- **Task to complete**:
Every line of the data below that holds the string "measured" needs to be reported.

- **Data block**:
"""
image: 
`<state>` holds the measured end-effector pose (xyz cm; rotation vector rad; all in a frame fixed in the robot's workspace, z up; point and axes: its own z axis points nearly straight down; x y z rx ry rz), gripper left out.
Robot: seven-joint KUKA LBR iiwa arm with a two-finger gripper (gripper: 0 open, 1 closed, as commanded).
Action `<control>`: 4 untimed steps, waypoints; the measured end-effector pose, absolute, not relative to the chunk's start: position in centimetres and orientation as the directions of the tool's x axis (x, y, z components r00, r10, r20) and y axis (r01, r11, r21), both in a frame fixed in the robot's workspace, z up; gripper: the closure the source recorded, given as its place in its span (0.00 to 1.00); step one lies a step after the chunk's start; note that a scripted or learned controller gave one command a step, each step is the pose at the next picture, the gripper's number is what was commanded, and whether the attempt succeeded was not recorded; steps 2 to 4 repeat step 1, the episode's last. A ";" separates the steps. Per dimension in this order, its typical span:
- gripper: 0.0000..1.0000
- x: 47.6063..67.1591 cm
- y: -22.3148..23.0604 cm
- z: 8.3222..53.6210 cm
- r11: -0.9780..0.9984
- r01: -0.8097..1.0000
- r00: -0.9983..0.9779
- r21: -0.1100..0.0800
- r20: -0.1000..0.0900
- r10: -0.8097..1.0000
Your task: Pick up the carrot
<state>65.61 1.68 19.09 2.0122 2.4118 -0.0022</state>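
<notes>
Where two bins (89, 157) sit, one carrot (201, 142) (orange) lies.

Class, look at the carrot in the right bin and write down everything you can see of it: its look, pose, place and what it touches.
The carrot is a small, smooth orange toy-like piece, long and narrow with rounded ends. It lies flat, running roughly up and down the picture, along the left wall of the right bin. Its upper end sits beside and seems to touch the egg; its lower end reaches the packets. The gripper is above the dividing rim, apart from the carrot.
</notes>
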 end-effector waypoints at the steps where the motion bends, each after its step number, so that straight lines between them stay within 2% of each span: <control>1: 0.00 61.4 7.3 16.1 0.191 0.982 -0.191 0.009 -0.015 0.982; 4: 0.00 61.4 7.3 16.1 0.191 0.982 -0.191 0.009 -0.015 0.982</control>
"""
- **Answer to the problem**:
`<state>` holds the measured end-effector pose (xyz cm; rotation vector rad; all in a frame fixed in the robot's workspace, z up; point and axes: its own z axis points nearly straight down; x y z rx ry rz), gripper left out.
Action `<control>`: 4 untimed steps, waypoints; the measured end-effector pose, absolute, not relative to the chunk's start: position in centimetres and orientation as the directions of the tool's x axis (x, y, z components r00, r10, r20) and y axis (r01, r11, r21), both in a frame fixed in the robot's workspace, z up; gripper: the closure the source recorded, given as its place in its span (0.00 to 1.00); step one lies a step after the chunk's start; note that a scripted or learned controller gave one command a step, each step is the pose at the next picture, the gripper's number is what was commanded, and whether the attempt succeeded was not recorded; steps 2 to 4 repeat step 1, the episode's last. A ";" separates the steps. Per dimension in this order, its typical span:

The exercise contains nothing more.